As construction proceeded, WHUM-TV traveled the region with a mobile unit, giving demonstrations of television; promotional materials hyped the coming of the "world's most powerful television station" and boasted that channel 61 would have more power than all the TV stations in New York and Philadelphia combined. State police were necessary to manage the crowds who witnessed the erection of the mast, billed as taller than the Eiffel Tower. Tower construction was completed at the start of December. After delays in getting the station's wave guide transmission line—used instead of coaxial cable to avoid excessive line loss on the tall tower—to work to specifications, test patterns went out on February 9 and the station began telecasting as a CBS network affiliate—matching WHUM radio—on February 22, making it the 10th UHF television station to air. The station had easy access to network coaxial cable, which already ran a block away from its studios.

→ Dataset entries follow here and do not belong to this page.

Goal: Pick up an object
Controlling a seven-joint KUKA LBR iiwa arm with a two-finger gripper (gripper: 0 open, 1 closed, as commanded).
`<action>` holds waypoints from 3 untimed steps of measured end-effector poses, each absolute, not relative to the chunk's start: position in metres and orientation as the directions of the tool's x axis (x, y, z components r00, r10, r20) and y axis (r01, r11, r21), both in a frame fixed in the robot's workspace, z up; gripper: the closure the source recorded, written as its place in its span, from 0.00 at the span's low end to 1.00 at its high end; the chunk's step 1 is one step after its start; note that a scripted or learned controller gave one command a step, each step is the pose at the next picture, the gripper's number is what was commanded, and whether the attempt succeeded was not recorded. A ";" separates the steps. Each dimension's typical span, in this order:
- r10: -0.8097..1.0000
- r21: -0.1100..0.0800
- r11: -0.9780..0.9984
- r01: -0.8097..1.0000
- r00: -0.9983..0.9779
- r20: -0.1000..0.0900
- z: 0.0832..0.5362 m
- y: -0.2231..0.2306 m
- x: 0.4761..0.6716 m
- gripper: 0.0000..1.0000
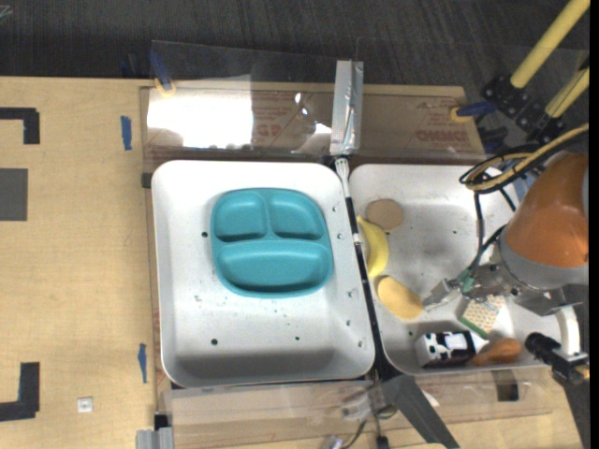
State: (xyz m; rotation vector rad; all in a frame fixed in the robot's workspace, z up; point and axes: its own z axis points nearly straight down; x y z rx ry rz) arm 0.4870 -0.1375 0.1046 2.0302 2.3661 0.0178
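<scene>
Camera view: the arm [550,237] comes in from the right, its orange band above the grey wrist, and its jaws sit low over the right bin [426,190], in the bin's near right part. They show as a tangle of grey metal, and I cannot tell whether they are released or clenched; nothing can be seen gripped between them.

The things to be picked all lie in that same bin. Just left of the jaws, close but apart from them as far as I can tell, is a rounded yellow lump [400,298]. Beyond the lump, up and left of the jaws, a banana [375,247] lies along the bin's left wall, and past its far end lies a tan disc [384,215]. Right under the jaws, on their near side, is a small checkered green-and-white piece [481,317]; I cannot tell whether it touches them. Nearer the front wall than the jaws lies a black-and-white object [447,345], and to its right an orange piece [502,349], too small to name.

Well apart to the left of the jaws, across the walls where the two bins meet, the left bin [178,279] holds a teal divided plate [271,242] lying flat near its middle.

Both bins rest on the wooden desk [65,251]. Behind them, far from the jaws, stands a cardboard strip [412,124]. Black cables [485,178] loop above the arm, and yellow poles [562,21] cross the upper right corner.
</scene>
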 end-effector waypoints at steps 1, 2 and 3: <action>0.953 0.012 0.304 0.952 -0.304 -0.007 0.089 -0.116 0.532 0.00; 0.954 0.010 0.299 0.954 -0.299 -0.003 0.089 -0.111 0.496 0.00; 0.807 0.004 0.590 0.807 -0.590 -0.004 0.158 -0.100 0.536 0.00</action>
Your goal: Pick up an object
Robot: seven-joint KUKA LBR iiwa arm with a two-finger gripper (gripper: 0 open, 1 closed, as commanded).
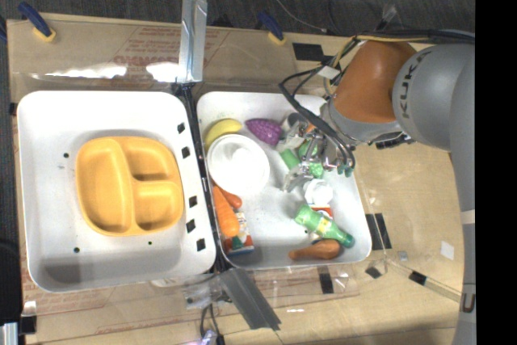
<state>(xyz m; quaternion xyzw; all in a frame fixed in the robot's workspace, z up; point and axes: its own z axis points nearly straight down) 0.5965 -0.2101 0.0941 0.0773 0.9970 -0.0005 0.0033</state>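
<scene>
— Cardboard-covered bench [97, 44], item one: two white bins side by side. We list the left bin [40, 174] as holding a yellow divided tray [129, 182].

— Right bin [355, 206]: we count a white bowl [238, 161], yellow fruit [224, 128], purple piece [264, 128], carrot [224, 210], green bottle [323, 225], brown piece [317, 251].

— Gripper [311, 157]: low in the right bin's upper part, over small green and white pieces [311, 171]. How far it stands open we cannot tell, nor whether it grasps anything.

— Handling note, our judgement: clutter is tight there. We would centre on one piece, close fully, then lift straight up.
</scene>
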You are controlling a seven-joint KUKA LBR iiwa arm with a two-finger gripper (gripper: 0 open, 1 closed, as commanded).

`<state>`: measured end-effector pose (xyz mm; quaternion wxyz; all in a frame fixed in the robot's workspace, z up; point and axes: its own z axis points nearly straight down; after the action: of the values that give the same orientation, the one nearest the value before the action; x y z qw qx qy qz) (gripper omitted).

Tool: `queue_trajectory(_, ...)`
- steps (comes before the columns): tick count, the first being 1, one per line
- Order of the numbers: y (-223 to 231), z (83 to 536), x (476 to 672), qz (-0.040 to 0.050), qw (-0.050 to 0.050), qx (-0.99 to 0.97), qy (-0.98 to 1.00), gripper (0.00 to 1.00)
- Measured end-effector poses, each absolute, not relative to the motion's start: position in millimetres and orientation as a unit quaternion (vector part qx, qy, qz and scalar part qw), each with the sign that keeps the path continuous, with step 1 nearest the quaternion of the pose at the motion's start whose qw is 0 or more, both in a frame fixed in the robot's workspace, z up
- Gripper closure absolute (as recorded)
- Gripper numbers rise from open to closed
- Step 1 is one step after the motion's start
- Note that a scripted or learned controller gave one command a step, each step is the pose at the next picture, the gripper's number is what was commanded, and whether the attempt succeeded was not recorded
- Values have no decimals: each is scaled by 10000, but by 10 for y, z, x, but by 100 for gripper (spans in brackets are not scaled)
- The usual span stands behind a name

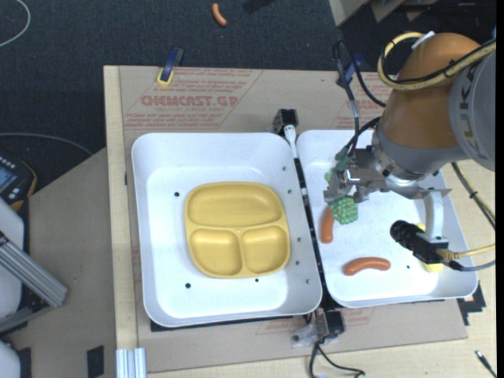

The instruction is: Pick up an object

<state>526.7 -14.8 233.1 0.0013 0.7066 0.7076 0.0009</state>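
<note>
My gripper [344,194] hangs over the left part of the right bin [441,290]. Directly under its tip is a small green knobbly object [344,210]; the two touch or nearly touch, and I cannot tell whether the object is gripped. Just left of and below the green object lies a short orange piece [327,227]. An orange-red sausage [366,265] rests nearer the bin's front edge.
The left bin [157,172] holds a yellow divided plate [236,228]. A black clamp [285,121] sits at the far end of the ridge between the bins. Off the bench, a small orange piece [219,13] lies on the dark floor.
</note>
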Motion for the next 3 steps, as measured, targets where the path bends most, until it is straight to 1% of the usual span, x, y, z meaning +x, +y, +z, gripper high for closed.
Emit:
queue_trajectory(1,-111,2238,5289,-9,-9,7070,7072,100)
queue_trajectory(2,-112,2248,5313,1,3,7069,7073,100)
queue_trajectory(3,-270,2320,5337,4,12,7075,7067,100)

WHUM-TV boasted one of the most impressive facilities in early UHF broadcasting and was described by Television Digest as "the first high-powered UHF station". The tower rose 1036 ft from atop a site on Blue Mountain near Summit Station, delivering a signal with an effective radiated power of 260,000 watts—then the highest in use at any UHF facility. The studios and offices in Reading's Tower Hotel were furnished with two remotely controlled cameras. In addition, WHUM-TV had the use of two satellite studios in Pomeroy's department stores at Wilkes-Barre and Harrisburg. The high-power facility was effective at sending signal over a wide area. However, signal strength was often not as high in Reading proper, leading to poorer pictures. Dealers often struggled to install television sets and antennas that received satisfactory signals from channel 61, particularly in Reading; they also learned that terrain shielding was much more severe to UHF signals than VHF.

You talk about a low-budget operation, HUM was a no-budget operation.
— Mary Ann Chelius Smith, WHUM-TV program host
 In addition to CBS programming, WHUM-TV presented 30 hours of local and live programming a week. However, some of it was rather cheap: the station's cooking program was hosted by a woman who did not know how to cook and relied on cookbooks at the local public library to prepare her show. Additionally, the station aired sports programming from WPIX New York, part of a regional daisy-chain hookup of 10 stations. Six months after signing on, the station almost faced calamity when a small plane clipped one of the guy wires supporting the WHUM-TV tower. After striking the wire, the plane crashed and burst into flames; both occupants died.

A second outlet joined WHUM-TV two months later, when WEEU-TV (channel 33) began telecasting with NBC and ABC programs. WEEU-TV closed on June 30, 1955; WHUM-TV began airing some ABC programming after channel 33 folded.

==Closure==
As more viewers tuned to the more powerful VHF signals of Philadelphia's network stations, channel 61 suffered. A financial reorganization of Eastern Radio Corporation was carried out early in 1956, with founder Greig ceding the job of general manager to Robert C. Magee. In late August, the specter of additional competition arose when the commission approved a proposal to return WLBR-TV, channel 15 at Lebanon, to the air, under the ownership of Triangle Publications; WHUM-TV had joined three UHF outlets in the Harrisburg area in protesting the transaction.

The final blow, however, came not from economic troubles, but from above. On the afternoon of September 4, 1956, a lightning bolt struck the WHUM-TV tower and caused what was described as "extensive" damage to the waveguide and antenna; two days later, channel 61 announced its closure would be for good. The station announced it would retain the construction permit but sell off the equipment to meet financial obligations. VHF service was maintained by five stations in the former WHUM-TV coverage area.

The large mast remained in place until 1958, when it was dismantled after being declared a "menace to aviation".